■ TO DO ■
Only one stretch of the data below is needed. Output the lines from the one with "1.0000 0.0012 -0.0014" up to and including the one with "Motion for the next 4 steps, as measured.", exactly as they stand.
- Opening Delimiter -
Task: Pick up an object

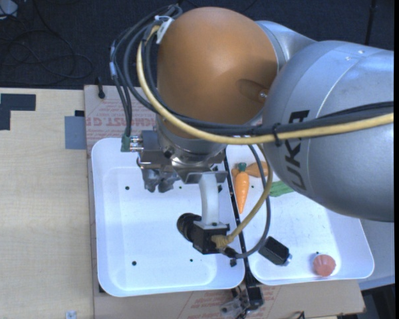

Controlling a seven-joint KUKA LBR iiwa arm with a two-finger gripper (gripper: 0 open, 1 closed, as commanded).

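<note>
My gripper hangs over the upper part of the left white bin, close under the big orange wrist band. Nothing shows beneath it but the bin's bare floor. In the right bin lie an orange carrot near the dividing rim, a green piece partly hidden by the arm, a black block at the front and a pink-red ball at the front right corner.
The arm's bulk covers the back of both bins and most of the right bin. A cardboard sheet lies under the bins, and a wooden bench top stretches to the left.
</note>
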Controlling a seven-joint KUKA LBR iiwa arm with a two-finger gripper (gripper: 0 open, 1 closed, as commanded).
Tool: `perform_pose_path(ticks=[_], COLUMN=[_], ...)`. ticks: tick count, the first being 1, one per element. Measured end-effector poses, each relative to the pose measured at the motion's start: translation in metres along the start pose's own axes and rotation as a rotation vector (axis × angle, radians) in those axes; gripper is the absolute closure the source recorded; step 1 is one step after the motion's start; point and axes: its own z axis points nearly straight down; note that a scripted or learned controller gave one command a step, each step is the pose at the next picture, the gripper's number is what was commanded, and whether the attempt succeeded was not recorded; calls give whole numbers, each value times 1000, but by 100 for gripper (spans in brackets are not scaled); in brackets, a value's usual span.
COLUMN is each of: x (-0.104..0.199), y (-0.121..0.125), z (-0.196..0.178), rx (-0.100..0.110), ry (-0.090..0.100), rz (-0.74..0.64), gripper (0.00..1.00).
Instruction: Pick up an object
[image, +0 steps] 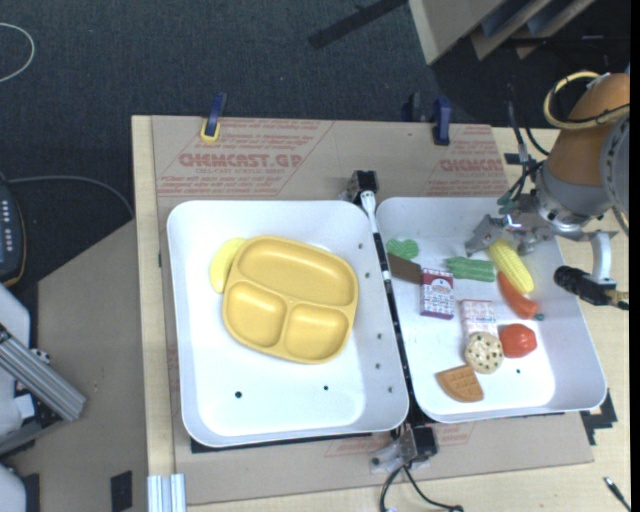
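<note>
A yellow divided plate (288, 298) fills the left bin (190, 330). In the right bin (570, 375), the corn cob (513, 266) lies near the far right edge, long axis running far-left to near-right. The fingers (505, 232) stand spread just above its far end, holding nothing.

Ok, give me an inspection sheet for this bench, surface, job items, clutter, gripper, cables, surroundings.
Surface: cardboard-topped bench bearing a left bin and a right bin, side by side.
Job's things: in the right bin, corn cob, green pod, green leaf piece, small carton, pink packet, cookie, tomato, orange cracker.
Clutter: yellow divided tray in the left bin.
Gripper: gripper low over the right bin's far side, by the corn cob; nothing seen between its fingers.
Cables: black cable at the near edge.
Surroundings: dark carpet; clamps on the far edge.
</note>
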Motion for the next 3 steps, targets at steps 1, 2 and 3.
perform_pose_path(ticks=[1,2,3], x=[1,1,-6], y=[0,1,-4], z=[11,-1,-58], rx=[-5,-9,-15], ry=[-2,-4,-6], rz=[-1,-2,1], gripper=[0,100,100])
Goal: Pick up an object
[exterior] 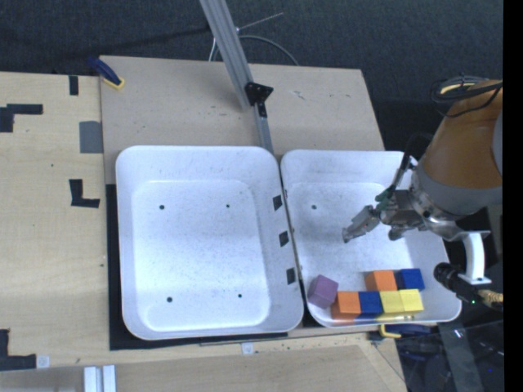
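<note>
Several small blocks lie along the front of the right bin: a purple block, an orange block, a blue block, yellow blocks, and behind them another orange block and blue block. My gripper hangs over the middle of the right bin, above and behind the blocks, tilted toward the left. It is open and nothing sits between its fingers. It is apart from every block.
The left bin adjoins the right one along a shared rim. A slanted metal pole runs down to the bins' back edge. The grey and orange arm fills the right side above the bin.
</note>
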Robot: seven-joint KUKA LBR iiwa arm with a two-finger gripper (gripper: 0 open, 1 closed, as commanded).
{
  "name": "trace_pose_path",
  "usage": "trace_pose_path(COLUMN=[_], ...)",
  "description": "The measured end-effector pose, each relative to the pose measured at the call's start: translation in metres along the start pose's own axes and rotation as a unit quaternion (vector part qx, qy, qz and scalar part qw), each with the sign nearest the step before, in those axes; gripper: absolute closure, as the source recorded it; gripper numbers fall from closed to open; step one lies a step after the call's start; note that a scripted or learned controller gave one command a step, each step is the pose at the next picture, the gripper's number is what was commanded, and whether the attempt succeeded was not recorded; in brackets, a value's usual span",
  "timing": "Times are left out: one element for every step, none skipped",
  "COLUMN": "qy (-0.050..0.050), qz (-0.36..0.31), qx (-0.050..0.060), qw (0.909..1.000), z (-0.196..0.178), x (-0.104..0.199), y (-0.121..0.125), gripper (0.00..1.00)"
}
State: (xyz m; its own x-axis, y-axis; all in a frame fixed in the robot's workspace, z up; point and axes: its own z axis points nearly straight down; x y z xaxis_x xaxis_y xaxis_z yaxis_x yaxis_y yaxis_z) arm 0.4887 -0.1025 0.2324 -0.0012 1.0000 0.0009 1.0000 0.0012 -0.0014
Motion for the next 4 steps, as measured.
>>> trace_pose_path(qy=[-0.001, 0.001, 0.000, -0.002], qz=[0.001, -0.003, 0.000, 0.000], qx=[0.003, 0.000, 0.000, -0.004], qw=[1.0000, 1.0000, 1.0000, 1.0000], z=[0.135, 0.141, 0.141, 0.081], x=[-0.053, -0.009, -0.012, -0.050], y=[0.040, 0.075, 0.074, 0.107], gripper=[0.00, 0.00, 0.00, 0.00])
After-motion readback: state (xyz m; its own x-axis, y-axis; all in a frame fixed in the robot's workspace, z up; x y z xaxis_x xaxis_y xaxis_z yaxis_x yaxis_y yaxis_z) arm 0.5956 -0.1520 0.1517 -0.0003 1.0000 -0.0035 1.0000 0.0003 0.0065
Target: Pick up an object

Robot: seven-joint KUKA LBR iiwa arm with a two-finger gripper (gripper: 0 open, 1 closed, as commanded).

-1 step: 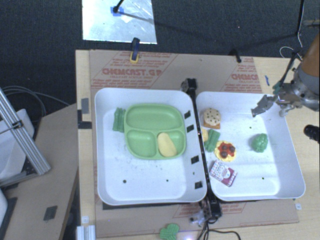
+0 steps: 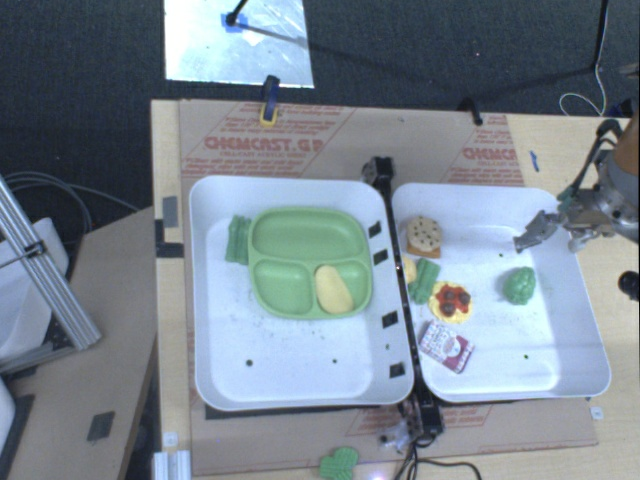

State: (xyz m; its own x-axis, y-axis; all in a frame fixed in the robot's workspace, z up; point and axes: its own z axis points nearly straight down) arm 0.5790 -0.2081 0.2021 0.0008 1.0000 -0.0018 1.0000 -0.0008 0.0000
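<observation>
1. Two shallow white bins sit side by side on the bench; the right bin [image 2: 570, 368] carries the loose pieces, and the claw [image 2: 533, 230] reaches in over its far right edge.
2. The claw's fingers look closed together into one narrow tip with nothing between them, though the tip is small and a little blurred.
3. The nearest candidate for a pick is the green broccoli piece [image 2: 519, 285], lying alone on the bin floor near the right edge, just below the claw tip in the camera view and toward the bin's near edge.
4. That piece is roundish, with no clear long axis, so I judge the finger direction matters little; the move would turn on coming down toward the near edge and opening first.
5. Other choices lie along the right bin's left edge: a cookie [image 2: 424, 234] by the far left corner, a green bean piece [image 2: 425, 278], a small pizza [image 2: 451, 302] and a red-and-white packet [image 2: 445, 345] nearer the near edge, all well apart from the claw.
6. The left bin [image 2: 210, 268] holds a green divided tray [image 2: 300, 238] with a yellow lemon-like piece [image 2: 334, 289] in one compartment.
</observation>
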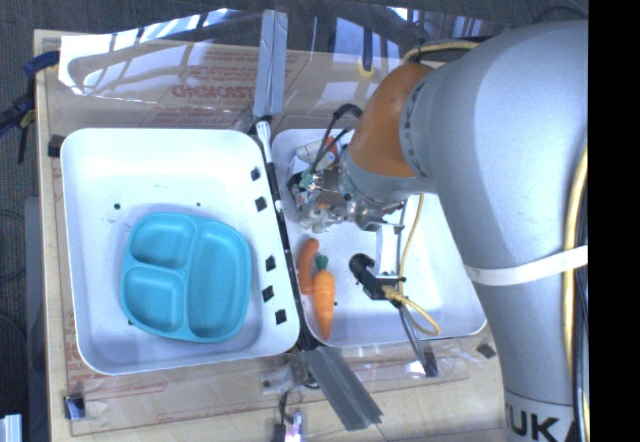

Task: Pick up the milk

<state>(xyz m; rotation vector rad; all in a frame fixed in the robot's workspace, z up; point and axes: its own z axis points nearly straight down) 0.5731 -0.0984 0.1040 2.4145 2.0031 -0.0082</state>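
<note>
Grey and orange, the arm (480, 160) reaches into the right bin (455, 315) from the surface's right edge, its pincer (322, 198) low over that bin's far left corner, right by the divider, and whether its fingers are open or closed on anything I cannot tell. Milk I cannot pick out; it may be hidden beneath the wrist. Just nearer the front edge a carrot (323, 296) lies beside an orange piece (307, 260), while a blue divided plate (186, 275) sits in the left bin (90, 170).
</note>
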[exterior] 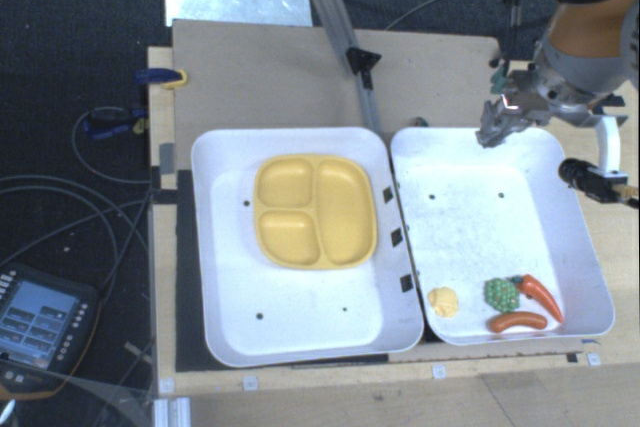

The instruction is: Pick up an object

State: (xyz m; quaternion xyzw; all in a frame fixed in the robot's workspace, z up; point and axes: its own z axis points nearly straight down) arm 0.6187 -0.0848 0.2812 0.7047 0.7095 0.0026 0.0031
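Note:
Four small toy foods lie in the near right corner of the right bin (470, 215): a pale yellow lump (442, 301), a green broccoli piece (501, 294), an orange carrot (541, 297) and a reddish sausage (518, 322). My gripper (496, 127) hangs over the far edge of that bin, well away from the foods, and nothing shows between its fingers. Its fingers look dark and bunched together from this angle.
A yellow three-compartment plate (313, 211) sits in the left bin (230, 315). A grey pole (335, 10) slants across the bench behind the bins. Cables and a pendant (35, 315) lie on the floor at the left.

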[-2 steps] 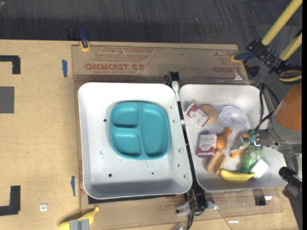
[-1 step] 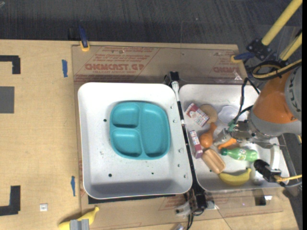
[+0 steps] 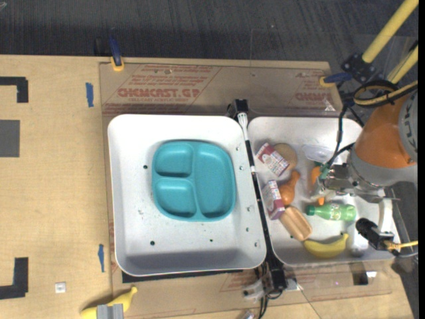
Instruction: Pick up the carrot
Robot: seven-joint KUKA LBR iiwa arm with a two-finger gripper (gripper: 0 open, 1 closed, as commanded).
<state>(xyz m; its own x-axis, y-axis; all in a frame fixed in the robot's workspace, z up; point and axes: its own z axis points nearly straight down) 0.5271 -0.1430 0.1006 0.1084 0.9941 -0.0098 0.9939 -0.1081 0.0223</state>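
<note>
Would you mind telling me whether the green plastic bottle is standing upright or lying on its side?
Lying on its side: the green plastic bottle stretches flat across the right white bin's floor, above the yellow banana.

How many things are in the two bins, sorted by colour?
Teal: 1, the tray in the left bin
Orange: 2, carrot and a small piece, right bin
Yellow: 1, banana
Green: 1, bottle
Tan or brown: 2, hot dog, potato
Red-and-white: 2, packets
Total: 9
</note>
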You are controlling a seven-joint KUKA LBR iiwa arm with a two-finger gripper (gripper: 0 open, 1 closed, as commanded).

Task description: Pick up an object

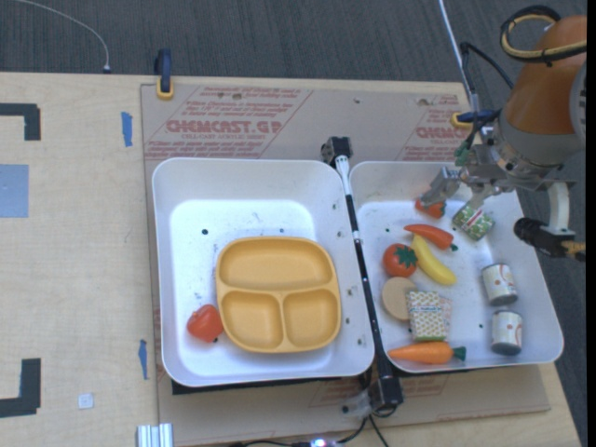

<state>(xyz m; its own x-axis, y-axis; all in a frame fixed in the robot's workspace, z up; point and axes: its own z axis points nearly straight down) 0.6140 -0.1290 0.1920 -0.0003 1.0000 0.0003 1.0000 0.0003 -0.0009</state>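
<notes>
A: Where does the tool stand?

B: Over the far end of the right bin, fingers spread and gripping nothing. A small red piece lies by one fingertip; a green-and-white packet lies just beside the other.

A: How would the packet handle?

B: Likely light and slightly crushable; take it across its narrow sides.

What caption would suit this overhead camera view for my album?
Robot hand hovers over the right bin of toy food; a yellow divided plate sits in the left bin.
</notes>
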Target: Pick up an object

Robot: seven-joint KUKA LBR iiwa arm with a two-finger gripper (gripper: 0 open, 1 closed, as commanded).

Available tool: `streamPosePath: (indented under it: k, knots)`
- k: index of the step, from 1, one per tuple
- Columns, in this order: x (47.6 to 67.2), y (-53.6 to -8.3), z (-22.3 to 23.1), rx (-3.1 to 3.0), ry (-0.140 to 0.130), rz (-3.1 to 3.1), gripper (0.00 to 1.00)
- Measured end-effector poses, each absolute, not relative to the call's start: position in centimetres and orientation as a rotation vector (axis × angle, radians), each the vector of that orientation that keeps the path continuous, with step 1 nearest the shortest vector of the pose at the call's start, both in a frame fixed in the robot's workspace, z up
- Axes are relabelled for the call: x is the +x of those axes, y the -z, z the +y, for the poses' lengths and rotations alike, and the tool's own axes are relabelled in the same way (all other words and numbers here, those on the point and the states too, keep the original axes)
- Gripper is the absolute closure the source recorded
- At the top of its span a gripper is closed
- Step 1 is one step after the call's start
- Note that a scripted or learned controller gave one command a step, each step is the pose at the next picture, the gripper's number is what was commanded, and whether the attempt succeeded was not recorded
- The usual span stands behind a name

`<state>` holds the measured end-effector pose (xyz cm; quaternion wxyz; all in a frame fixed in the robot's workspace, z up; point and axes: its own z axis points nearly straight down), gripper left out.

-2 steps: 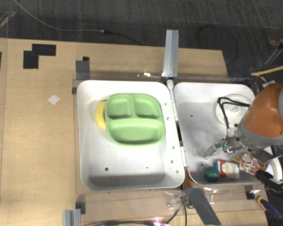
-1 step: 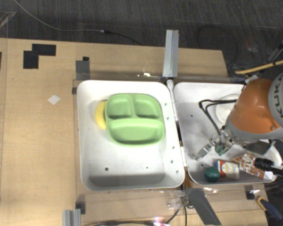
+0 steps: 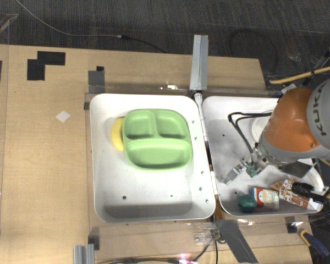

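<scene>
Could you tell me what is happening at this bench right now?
A grey KUKA arm with an orange band reaches from the right into the right bin. Its claw hangs low over bare bin floor, with nothing visible between its fingers. A green-capped bottle and a slim packet lie along that bin's near edge. In the left bin a green divided tray sits partly over something yellow.

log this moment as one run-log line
arm: over right bin | gripper: low above bin floor | near: green ball, bottle | left bin: green divided plate, yellow object
</scene>
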<state>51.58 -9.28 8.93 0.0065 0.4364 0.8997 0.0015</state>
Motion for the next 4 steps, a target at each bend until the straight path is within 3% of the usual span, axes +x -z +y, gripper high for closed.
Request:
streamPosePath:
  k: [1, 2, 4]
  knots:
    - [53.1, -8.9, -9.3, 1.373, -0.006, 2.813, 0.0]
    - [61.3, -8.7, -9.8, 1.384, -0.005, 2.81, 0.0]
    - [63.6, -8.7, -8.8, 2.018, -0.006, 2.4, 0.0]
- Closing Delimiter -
■ EXERCISE RESULT ■
State: (xyz m; its own x-axis, y-axis; all in a frame fixed in the robot's workspace, z up; point and axes: its own z axis points nearly straight down; x y z xaxis_x xaxis_y xaxis_z yaxis_x yaxis_y yaxis_z) arm 0.4887 -0.1025 0.2324 -0.0012 1.0000 0.0009 1.0000 0.0012 -0.0014
Motion for the next 4 steps, as measured.

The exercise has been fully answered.